Masalah permodalan juga masih menghantui petani kecil. Skema kredit yang berat dan minim informasi membuat mereka kesulitan berkembang. Harus ada reformasi pembiayaan pertanian, termasuk implementasi KUR berbasis kelompok tani, yang disesuaikan dengan dinamika lapangan.
Tak kalah penting adalah pembangunan infrastruktur dasar, jalan tani, gudang penyimpanan, dan pasar lokal. Seperti diungkapkan Mustadin, petani dari Batu Putih, “Kalau hasil panen tidak bisa diangkut dengan mudah, maka semua usaha jadi terhambat.”

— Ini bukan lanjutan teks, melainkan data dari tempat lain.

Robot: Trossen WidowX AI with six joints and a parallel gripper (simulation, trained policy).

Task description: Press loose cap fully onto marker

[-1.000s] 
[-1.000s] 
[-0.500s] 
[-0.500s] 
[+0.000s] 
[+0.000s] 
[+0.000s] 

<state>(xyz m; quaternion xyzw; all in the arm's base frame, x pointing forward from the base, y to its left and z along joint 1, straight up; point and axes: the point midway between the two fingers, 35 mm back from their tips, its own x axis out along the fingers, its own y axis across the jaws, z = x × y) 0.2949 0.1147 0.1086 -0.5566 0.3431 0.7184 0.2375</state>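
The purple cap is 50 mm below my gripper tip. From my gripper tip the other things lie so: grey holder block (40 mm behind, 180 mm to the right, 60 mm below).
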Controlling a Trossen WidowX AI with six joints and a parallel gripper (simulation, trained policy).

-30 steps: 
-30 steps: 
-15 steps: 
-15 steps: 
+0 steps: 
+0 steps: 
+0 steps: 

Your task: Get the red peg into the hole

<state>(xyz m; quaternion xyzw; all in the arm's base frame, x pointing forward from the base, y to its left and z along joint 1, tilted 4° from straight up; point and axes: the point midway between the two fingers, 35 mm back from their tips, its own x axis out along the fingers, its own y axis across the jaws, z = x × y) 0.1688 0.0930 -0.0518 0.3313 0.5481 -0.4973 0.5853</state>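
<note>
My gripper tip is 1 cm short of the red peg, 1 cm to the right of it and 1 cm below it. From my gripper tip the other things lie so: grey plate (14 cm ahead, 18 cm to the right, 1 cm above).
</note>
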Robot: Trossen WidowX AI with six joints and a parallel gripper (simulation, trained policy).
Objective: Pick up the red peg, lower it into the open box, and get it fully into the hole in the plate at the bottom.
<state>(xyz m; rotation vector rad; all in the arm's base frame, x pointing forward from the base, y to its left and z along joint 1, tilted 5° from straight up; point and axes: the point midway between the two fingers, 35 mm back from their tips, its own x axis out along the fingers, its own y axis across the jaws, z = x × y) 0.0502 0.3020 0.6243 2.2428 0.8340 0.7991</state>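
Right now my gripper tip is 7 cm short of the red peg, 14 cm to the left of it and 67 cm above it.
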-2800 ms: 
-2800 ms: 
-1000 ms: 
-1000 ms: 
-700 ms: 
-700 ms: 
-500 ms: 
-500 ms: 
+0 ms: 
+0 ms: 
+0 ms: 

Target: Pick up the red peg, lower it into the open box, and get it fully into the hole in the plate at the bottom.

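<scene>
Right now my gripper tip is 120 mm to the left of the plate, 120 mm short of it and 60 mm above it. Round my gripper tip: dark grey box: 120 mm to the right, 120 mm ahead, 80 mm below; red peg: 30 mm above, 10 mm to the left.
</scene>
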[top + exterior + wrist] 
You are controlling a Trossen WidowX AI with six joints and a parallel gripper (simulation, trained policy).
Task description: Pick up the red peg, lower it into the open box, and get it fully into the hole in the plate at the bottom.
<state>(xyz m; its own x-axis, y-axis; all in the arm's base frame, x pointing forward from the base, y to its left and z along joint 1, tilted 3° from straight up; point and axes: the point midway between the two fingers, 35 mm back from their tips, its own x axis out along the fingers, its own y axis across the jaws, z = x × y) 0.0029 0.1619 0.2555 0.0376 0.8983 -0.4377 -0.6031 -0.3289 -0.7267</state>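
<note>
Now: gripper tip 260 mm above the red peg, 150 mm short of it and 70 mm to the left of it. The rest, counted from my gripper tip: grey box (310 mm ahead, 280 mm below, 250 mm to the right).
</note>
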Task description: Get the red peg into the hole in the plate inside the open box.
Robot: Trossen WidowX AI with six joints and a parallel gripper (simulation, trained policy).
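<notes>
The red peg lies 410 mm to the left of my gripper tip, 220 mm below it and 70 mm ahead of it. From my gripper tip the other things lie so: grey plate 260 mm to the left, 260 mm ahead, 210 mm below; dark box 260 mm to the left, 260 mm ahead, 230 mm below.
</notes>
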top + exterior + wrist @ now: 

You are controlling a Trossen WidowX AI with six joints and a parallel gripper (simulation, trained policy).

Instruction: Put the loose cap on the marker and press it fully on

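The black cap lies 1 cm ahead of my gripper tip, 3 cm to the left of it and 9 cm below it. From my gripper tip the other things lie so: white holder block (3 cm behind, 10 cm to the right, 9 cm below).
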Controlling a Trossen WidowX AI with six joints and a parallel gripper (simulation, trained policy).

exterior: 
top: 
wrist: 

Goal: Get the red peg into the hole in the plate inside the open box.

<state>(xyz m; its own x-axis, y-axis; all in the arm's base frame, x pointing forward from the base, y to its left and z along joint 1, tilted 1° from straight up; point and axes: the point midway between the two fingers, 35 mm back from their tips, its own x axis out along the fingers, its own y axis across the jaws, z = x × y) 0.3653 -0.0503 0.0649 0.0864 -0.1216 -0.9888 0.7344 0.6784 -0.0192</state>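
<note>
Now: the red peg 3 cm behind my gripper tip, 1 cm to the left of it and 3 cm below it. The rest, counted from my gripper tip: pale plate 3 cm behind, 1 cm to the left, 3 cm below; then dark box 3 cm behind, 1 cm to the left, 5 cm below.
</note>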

Penting juga dicatat bahwa revitalisasi ini tak boleh hanya jadi proyek elit daerah. Pelibatan masyarakat dalam perencanaan hingga evaluasi adalah kunci keberhasilan. LSM dan komunitas sipil menegaskan perlunya transparansi dan pengawasan bersama agar tidak terjadi penguasaan oleh segelintir pihak. Suara petani bukan hanya dalam demonstrasi, tapi dalam desain kebijakan harus benar-benar didengar.
Bupati Kolaka Utara telah membuka jalan. Swasta mulai melangkah. Kini giliran pemerintah pusat dan publik nasional memberi perhatian serius. Apa yang dilakukan Kolaka Utara adalah contoh nyata bagaimana pembangunan bisa dimulai dari desa, dari akar, dari petani. Dan dari sinilah ketahanan nasional harus dibangun bukan hanya lewat rapat elite di kota, tetapi lewat tanah yang diolah dengan kesungguhan dan keadilan.
Revitalisasi pertanian bukan nostalgia masa lalu, melainkan keniscayaan masa depan. Kolaka Utara telah menanam benihnya. Kini tinggal bagaimana kita, sebagai bangsa, turut menyiram dan menjaganya agar tumbuh menjadi pohon kesejahteraan yang menaungi seluruh negeri.